Construct a SetCookie to set the CSRF Token.

The SetCookie has these settings, some of which could be overriden.

Cookie name is Config's cookieName.
HttpOnly: No, and you shouldn't change this.
Max-Age and Expires: This cookie never expires. We recommend relying on server-side expiration instead, as the lifetime of the cookie could easily be extended by a legitimate but malicious client. It is recommended that you rotate the Token each time a new user session is established.
Path: /
SameSite: Lax.
Secure: Yes.
Domain: Not set.

expireCookie :: Config -> SetCookie Source #

Construct a SetCookie expiring the cookie named Config's cookieName.

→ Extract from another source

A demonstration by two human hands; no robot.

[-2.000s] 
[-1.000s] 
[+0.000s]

middleware :: Config -> (Maybe Token -> Application) -> Application Source #

Construct a Middleware (almost) that does the following:

Try to find the CSRF Token among the incoming Request cookies (see Config's cookieName).
Use Config's reject to decide if the incoming Request should be rejected.
If the Request wasn't rejected, we pass the Token found in the cookie, if any, to the underlying Application.

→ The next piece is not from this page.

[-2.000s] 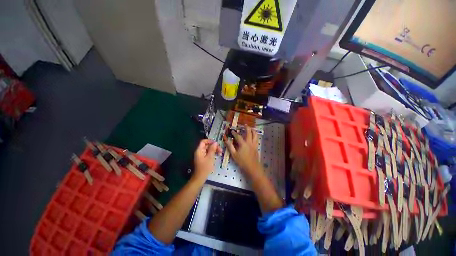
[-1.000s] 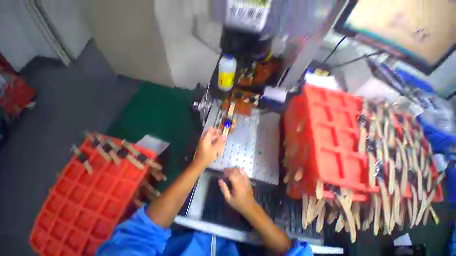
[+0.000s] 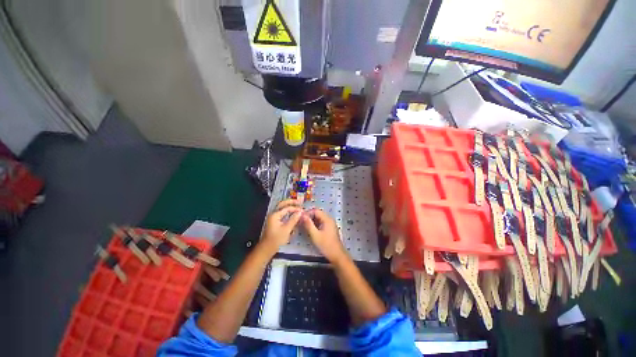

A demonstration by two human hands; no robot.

Important: This doesn't set any cookie. You must explicitly add setCookie to a Response yourself.

Token

newtype Token Source #

CSRF token.

It is safe to send and receive the Token through HTTP cookies and headers.
If you need to send or receive the Token as part of the request or response body, use MaskedToken instead.

Constructors

Token (SizedByteArray 32 ByteString)

Instances

Instances details

Show Token Source #
Instance details Defined in Wai.CSRF Methods showsPrec :: Int -> Token -> ShowS # show :: Token -> String # showList :: [Token] -> ShowS #
Eq Token Source #
Instance details Defined in Wai.CSRF Methods (==) :: Token -> Token -> Bool # (/=) :: Token -> Token -> Bool #

randomToken :: MonadRandom m => m Token Source #

A CSRF token is just random 32 bytes. Its meaning and validity depends on how and whether you tie it to a user session.

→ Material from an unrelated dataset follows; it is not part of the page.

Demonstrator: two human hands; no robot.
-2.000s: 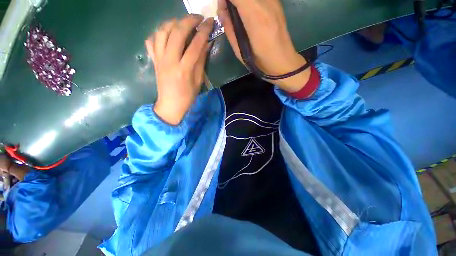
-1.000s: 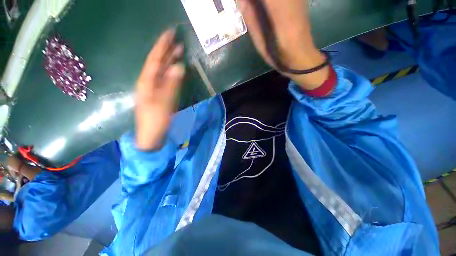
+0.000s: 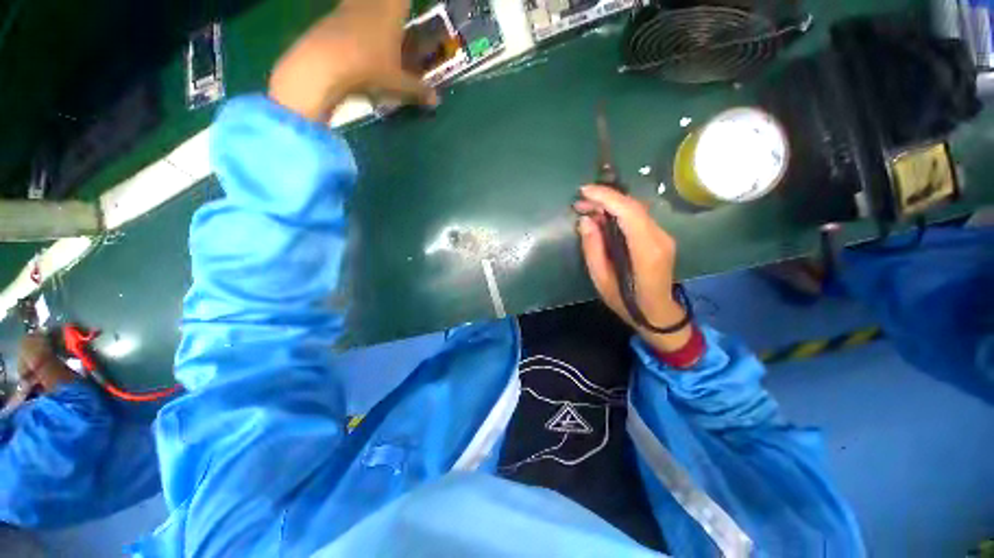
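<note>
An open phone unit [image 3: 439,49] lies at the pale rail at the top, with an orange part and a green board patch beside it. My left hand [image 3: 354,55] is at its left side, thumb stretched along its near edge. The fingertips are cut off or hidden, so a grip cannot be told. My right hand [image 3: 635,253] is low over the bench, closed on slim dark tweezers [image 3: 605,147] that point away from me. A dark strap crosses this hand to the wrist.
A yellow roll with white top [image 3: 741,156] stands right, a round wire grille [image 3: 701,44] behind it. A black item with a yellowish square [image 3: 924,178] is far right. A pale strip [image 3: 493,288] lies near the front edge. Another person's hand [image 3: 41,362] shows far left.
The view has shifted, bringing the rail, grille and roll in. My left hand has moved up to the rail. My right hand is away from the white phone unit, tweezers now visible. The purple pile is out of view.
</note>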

tokenToBase64UU :: Token -> ByteString Source #

tokenFromBase64UU . tokenToBase64UU  ==  Just

tokenFromBase64UU :: ByteString -> Maybe Token Source #

tokenFromBase64UU . tokenToBase64UU  ==  Just

Masked token

newtype MaskedToken Source #

If you embed a Token as is in a response body when HTTP body compression is enabled, it is possible for a malicious actor to recover the Token through a BREACH attack or similar. In order to prevent that, send a different MaskedToken (generated with randomMaskToken) each time instead.

Constructors

MaskedToken (SizedByteArray 64 Bytes)

Instances

Instances details

Show MaskedToken Source #
Instance details Defined in Wai.CSRF Methods showsPrec :: Int -> MaskedToken -> ShowS # show :: MaskedToken -> String # showList :: [MaskedToken] -> ShowS #
Eq MaskedToken Source #
Instance details Defined in Wai.CSRF Methods (==) :: MaskedToken -> MaskedToken -> Bool # (/=) :: MaskedToken -> MaskedToken -> Bool #

maskedTokenToBase64UU :: MaskedToken -> ByteString Source #

maskedTokenFromBase64UU . maskedTokenToBase64UU  ==  Just

maskedTokenFromBase64UU :: ByteString -> Maybe MaskedToken Source #

maskedTokenFromBase64UU . maskedTokenToBase64UU  ==  Just

randomMaskToken :: MonadRandom m => Token -> m MaskedToken Source #

unmaskToken <$> randomMaskToken tok and pure tok produce the same output tok.

unmaskToken :: MaskedToken -> Token Source #

unmaskToken <$> randomMaskToken tok and pure tok produce the same output tok.